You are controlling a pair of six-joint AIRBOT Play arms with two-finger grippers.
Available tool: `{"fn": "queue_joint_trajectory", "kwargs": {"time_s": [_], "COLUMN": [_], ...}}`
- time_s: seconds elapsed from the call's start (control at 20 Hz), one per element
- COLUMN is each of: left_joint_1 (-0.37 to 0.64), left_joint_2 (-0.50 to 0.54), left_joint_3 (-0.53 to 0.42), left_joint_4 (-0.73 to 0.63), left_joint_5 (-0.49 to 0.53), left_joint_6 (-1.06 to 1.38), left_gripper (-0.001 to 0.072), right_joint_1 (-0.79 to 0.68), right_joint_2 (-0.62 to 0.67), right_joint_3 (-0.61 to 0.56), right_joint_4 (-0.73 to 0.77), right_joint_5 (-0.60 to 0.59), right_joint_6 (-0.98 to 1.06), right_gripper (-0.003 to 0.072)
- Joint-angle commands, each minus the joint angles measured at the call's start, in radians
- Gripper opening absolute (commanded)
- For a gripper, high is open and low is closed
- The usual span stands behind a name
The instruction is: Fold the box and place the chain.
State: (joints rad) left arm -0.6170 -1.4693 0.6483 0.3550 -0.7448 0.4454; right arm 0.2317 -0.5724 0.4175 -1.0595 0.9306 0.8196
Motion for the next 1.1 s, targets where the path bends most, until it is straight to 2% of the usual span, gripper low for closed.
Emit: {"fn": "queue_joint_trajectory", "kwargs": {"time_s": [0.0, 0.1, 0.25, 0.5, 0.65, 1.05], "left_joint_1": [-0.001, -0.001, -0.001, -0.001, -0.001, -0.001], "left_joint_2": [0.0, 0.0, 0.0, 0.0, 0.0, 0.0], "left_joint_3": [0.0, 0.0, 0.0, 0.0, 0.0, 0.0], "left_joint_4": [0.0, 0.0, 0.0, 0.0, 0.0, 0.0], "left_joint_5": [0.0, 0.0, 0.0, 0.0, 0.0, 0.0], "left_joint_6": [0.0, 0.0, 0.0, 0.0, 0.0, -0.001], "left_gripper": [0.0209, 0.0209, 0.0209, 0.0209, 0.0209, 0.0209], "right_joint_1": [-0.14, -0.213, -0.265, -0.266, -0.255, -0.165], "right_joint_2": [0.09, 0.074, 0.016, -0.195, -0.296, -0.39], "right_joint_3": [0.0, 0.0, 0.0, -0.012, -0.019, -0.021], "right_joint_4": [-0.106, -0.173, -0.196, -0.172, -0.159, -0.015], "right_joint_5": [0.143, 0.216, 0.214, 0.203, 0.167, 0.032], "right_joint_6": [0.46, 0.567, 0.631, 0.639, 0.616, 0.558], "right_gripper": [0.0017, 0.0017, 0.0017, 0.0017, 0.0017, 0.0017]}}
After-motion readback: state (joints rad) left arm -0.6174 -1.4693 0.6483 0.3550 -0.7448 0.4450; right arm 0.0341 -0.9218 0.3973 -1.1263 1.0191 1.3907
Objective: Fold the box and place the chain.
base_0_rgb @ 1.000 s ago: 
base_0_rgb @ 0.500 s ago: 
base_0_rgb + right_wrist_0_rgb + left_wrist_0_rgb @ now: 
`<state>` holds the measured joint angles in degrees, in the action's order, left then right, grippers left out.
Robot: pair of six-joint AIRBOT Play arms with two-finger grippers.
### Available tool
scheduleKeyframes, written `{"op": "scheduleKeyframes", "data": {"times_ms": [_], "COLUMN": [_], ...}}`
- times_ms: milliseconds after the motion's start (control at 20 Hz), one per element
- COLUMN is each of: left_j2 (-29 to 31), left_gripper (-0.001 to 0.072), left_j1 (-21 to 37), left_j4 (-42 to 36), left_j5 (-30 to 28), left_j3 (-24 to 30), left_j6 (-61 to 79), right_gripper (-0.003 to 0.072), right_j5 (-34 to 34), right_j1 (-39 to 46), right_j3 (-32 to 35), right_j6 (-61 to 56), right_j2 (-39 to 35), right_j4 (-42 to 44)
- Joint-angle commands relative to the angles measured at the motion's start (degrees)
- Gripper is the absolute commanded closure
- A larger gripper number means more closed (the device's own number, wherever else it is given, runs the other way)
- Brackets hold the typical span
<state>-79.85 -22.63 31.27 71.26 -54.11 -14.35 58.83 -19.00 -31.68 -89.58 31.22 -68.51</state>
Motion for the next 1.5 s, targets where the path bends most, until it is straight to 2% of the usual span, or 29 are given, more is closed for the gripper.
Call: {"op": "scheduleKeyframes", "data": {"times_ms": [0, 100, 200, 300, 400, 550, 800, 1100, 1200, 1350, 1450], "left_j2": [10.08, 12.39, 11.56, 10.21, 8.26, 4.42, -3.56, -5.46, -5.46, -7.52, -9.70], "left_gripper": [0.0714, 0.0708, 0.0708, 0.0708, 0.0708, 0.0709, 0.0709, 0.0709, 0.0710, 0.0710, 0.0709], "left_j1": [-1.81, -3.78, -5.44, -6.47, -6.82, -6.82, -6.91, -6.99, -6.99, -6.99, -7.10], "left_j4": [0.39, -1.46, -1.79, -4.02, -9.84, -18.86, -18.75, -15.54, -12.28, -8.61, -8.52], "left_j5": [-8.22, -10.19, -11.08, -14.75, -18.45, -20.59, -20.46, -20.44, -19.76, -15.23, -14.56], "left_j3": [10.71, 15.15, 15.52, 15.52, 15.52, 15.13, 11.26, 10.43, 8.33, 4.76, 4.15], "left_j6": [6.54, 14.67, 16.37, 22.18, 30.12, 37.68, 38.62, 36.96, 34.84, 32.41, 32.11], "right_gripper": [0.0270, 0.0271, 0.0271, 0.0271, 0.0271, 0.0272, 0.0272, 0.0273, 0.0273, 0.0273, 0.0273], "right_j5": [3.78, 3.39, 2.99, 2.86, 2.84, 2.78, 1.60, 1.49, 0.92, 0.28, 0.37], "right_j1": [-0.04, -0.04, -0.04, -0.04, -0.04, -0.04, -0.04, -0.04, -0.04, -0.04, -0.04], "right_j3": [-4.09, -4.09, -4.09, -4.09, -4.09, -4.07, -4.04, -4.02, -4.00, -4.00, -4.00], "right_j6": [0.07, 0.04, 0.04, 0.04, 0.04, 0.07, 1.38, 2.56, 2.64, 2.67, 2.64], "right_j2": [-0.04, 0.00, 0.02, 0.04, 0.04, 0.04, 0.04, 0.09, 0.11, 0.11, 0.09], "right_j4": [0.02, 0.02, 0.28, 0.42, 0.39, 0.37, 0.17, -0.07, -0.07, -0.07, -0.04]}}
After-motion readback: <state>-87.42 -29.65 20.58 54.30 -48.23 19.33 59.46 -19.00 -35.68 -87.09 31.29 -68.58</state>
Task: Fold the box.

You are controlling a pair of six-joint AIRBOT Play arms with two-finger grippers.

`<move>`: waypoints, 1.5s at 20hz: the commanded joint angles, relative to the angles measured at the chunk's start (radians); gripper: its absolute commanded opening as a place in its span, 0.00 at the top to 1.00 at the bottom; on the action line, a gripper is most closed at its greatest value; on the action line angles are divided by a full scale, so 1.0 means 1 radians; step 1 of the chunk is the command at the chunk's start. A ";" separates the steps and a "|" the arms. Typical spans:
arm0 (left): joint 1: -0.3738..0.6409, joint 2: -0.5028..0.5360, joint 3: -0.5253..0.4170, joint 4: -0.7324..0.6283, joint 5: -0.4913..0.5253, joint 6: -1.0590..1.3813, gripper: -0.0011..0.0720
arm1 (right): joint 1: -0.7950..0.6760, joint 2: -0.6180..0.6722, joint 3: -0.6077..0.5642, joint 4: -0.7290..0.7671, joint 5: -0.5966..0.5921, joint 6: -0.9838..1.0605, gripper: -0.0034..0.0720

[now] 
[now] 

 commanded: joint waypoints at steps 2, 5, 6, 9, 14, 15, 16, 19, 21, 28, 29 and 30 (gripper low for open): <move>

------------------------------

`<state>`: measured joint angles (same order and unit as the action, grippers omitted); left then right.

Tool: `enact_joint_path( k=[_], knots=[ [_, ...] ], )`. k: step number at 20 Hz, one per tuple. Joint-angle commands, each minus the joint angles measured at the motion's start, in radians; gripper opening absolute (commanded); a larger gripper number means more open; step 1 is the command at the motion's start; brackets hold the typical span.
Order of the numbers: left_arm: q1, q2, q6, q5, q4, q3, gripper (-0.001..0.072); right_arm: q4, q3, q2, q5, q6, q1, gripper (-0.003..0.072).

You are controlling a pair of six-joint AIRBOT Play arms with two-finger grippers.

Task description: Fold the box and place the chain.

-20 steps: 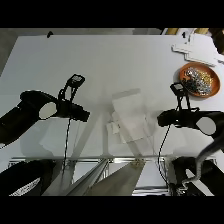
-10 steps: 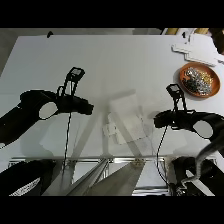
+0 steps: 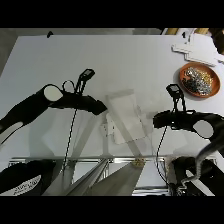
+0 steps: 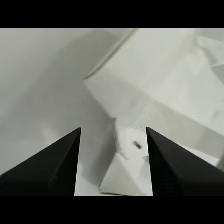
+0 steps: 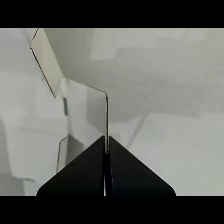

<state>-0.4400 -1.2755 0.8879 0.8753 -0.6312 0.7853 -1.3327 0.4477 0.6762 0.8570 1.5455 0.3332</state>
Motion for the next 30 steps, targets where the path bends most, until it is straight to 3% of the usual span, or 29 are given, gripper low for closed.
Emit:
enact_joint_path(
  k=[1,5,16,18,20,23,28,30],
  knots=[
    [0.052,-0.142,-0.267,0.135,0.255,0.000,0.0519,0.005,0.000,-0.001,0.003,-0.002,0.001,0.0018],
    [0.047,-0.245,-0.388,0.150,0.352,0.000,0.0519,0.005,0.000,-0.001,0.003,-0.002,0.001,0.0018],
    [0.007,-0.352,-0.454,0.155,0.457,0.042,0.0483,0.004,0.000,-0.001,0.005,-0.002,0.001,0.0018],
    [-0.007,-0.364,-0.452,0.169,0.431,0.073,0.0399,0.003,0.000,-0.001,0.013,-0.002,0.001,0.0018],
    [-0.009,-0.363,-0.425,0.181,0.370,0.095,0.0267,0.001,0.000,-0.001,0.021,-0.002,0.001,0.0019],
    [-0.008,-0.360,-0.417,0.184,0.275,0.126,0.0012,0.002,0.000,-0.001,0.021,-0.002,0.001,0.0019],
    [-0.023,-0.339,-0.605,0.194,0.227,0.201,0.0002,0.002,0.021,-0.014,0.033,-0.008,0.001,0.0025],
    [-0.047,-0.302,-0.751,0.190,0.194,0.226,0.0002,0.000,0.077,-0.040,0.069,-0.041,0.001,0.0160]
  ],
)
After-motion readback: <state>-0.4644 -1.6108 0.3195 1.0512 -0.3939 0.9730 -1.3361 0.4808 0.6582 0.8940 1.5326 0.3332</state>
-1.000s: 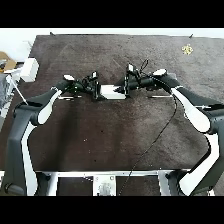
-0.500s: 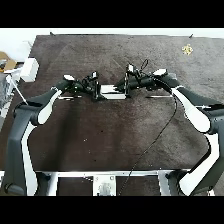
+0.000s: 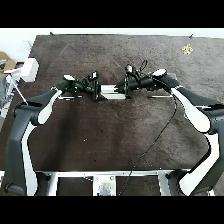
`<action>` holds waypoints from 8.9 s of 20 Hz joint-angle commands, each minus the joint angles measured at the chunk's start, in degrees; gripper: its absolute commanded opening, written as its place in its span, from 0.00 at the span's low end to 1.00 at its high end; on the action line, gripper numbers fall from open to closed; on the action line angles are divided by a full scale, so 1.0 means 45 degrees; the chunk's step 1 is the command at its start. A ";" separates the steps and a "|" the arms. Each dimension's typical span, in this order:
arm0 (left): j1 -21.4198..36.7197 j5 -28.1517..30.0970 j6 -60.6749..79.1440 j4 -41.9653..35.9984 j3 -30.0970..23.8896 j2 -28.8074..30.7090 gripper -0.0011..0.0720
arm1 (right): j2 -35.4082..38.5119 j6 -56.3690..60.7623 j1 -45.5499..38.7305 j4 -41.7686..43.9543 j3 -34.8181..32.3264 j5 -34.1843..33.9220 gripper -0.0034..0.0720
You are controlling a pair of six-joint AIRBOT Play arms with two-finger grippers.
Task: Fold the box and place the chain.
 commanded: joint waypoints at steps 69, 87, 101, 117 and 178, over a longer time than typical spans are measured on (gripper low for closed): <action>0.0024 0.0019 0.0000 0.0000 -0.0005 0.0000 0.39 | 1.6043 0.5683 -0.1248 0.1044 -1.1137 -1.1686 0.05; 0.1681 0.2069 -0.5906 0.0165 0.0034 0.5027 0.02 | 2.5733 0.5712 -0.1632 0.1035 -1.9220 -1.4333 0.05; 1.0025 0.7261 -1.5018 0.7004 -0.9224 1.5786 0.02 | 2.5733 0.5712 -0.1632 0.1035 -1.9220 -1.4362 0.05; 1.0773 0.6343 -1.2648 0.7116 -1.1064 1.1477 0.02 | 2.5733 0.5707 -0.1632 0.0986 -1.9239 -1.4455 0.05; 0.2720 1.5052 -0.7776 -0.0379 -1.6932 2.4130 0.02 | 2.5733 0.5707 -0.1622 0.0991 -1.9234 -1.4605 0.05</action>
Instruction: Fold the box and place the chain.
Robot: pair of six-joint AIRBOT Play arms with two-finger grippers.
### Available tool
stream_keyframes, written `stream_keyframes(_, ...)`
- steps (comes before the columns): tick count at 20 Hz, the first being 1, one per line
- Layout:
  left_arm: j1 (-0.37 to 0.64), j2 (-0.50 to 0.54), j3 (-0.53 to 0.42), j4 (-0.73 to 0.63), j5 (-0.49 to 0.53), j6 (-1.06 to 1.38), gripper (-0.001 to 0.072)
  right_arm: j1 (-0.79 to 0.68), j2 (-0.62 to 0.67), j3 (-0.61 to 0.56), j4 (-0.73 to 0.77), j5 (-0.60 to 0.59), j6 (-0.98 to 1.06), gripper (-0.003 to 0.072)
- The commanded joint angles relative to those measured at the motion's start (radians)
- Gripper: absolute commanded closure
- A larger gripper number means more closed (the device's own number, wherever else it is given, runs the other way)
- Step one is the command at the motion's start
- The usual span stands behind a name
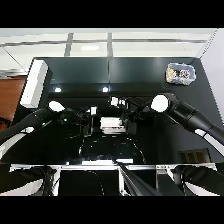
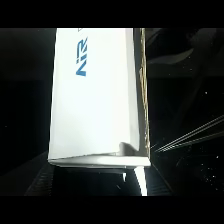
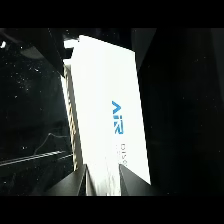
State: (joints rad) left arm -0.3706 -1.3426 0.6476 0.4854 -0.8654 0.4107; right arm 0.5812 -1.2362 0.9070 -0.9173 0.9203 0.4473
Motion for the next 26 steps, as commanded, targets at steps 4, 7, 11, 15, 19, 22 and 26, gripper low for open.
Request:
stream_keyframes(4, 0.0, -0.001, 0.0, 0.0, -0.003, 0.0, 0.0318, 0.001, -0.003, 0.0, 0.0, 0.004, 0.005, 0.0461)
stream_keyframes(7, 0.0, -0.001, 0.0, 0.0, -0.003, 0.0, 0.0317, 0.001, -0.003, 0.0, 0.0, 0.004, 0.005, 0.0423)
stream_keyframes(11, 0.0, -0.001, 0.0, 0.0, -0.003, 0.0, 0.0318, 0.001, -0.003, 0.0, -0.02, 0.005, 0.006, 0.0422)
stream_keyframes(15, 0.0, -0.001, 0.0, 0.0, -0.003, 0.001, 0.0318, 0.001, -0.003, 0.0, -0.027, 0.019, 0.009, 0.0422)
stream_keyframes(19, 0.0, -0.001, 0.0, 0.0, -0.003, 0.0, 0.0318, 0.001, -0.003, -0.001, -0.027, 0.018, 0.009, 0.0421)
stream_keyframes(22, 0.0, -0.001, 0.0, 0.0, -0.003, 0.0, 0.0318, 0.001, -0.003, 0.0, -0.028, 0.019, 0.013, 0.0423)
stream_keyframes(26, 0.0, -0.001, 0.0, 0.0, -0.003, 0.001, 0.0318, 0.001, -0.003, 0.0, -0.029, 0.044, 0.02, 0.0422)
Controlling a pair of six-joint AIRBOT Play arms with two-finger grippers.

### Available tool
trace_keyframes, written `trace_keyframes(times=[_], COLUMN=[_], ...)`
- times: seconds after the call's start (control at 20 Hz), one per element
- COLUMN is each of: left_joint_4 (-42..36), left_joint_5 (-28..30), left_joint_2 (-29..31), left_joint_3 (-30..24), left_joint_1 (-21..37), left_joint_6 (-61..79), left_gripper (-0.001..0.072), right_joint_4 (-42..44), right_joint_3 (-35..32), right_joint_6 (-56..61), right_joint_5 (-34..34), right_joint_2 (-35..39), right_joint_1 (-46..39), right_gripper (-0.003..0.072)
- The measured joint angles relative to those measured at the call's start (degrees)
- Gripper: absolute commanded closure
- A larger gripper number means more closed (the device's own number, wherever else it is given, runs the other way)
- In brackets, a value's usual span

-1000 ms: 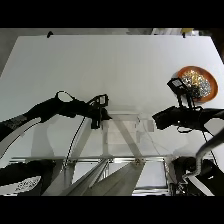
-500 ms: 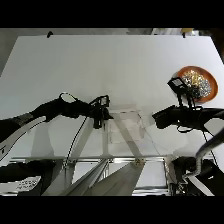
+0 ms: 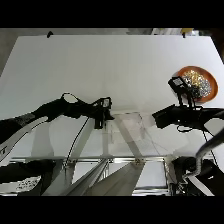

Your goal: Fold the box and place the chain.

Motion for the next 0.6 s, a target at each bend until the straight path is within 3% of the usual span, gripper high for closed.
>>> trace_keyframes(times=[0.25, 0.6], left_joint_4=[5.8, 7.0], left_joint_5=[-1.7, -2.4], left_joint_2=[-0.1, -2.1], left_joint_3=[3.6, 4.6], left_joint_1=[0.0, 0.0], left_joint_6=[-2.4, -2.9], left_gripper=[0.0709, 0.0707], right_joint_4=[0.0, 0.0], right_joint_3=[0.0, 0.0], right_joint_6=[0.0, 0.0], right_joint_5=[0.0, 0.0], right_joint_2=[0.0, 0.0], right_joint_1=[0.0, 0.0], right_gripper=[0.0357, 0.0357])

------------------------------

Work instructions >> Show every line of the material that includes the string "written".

Output for this task >>
scheduleKeyframes, written `{"op": "scheduleKeyframes", "data": {"times_ms": [_], "COLUMN": [_], ...}}`
`<action>` holds waypoints from 8.9 s of 20 Hz joint-angle commands, each minus the joint angles measured at the chunk's start, in degrees; gripper: its absolute commanded opening, written as its place in its span, from 0.00 at the span's low end to 1.00 at its high end; on the action line, gripper numbers fall from open to closed; on the action line angles are divided by a full scale, so 1.0 means 45 degrees; the chunk's step 1 is the command at its start. A ";" separates the steps and a "|" the arms. Each dimension's typical span, in this order:
stream_keyframes, written `stream_keyframes(_, ...)`
trace_keyframes, written `trace_keyframes(times=[_], COLUMN=[_], ...)`

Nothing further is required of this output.